In a Nested Loop join, the time taken to search each of row in the inner table is counted.

JOIN may also involve data redistribution, in which case the redistribution time needs to be estimated.

f. Data return time

We can evaluate the time based on the network bandwidth of the MASTER node and the return time of a single CPU core.

4. Data import performance evaluation

a. Insert a single commit

Concurrent write, less than 10,000 entries/second

b. Insert a single sql statement to batch commit

Concurrent write, less than 100,000 entries/second

c. Insert a transaction statement to batch commit

Concurrent write, less than 100,000 entries/second

d. COPY

Concurrent write, less than 150,000 entries/second

e. OSS

Alibaba Cloud also provides an OSS external table.

The current access speed of a single process on a data node is approximately 30 MB/s. If you open multiple sessions to access OSS at the same time, the speed will see a linear increase.

Therefore, the maximum speed is determined by the NIC bandwidth.

least (number of hosts x NIC bandwidth, number of data nodes x 30 MB/s)

f. gpfdist

Similar to OSS.

5.Data redistribution performance evaluation

Data redistribution time evaluation

We can evaluate the data redistribution time based on the total network bandwidth. For example, if network bandwidth for each server is 20 GB, and we have a total of 8 servers, then the total network bandwidth would be 160 GB.

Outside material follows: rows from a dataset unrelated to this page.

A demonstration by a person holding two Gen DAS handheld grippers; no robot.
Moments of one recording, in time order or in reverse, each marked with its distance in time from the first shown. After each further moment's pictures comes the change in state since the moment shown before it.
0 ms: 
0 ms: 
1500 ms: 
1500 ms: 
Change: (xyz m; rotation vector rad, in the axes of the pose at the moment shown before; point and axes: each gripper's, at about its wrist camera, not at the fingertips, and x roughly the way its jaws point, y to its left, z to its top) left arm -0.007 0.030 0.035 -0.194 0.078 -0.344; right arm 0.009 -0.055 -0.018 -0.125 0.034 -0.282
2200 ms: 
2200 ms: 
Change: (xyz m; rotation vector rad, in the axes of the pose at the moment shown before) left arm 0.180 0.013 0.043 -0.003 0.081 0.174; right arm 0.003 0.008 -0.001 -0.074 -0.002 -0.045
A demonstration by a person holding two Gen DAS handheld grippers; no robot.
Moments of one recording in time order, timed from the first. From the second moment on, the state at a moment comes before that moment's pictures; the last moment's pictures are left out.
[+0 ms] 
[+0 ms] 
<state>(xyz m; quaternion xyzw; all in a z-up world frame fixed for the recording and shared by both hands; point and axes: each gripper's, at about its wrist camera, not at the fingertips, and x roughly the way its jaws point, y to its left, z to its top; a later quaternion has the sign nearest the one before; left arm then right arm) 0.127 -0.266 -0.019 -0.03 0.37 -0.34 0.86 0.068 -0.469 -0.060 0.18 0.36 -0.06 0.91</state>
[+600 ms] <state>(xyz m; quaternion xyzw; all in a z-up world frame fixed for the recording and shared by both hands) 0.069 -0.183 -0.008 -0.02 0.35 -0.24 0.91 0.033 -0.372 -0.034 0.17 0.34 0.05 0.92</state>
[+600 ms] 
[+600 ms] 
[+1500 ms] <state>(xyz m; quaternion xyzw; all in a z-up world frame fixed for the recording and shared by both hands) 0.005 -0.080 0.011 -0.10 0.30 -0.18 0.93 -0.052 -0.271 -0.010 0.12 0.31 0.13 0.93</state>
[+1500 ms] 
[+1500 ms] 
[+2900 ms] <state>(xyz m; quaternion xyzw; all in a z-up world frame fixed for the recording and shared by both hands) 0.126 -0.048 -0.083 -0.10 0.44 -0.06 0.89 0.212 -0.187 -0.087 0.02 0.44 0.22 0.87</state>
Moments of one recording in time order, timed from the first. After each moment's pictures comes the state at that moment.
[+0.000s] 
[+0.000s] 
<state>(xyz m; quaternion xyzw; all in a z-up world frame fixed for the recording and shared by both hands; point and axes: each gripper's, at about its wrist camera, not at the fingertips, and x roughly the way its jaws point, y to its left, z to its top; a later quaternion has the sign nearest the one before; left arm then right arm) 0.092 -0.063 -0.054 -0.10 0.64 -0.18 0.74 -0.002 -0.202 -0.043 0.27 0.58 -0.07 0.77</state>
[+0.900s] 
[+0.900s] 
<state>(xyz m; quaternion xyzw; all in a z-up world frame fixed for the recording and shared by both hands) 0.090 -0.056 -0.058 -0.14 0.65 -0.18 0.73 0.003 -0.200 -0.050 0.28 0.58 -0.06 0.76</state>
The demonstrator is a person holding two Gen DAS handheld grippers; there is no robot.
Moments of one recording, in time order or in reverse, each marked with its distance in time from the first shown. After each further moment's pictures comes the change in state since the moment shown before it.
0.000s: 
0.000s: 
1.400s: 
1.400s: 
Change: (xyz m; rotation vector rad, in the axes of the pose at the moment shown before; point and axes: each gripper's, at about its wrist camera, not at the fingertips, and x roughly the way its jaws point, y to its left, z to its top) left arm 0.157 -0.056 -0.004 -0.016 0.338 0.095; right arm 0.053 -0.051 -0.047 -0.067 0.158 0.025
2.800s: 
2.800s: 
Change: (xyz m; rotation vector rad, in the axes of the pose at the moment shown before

Data redistribution for a table with 16 GB takes 16/(160/8) = 16/20 = 0.8 seconds.

6. Data vacuum full (redistribute) performance evaluation

a. vacuum full

Involves data redistribution, so the redistribution time needs to be taken into consideration.

b. alter table redistribute.

If the redistribution key is not changed and data redistribution is not involved, then the operation will be completed within the node.

This is perfect for reducing the size of the expanded data.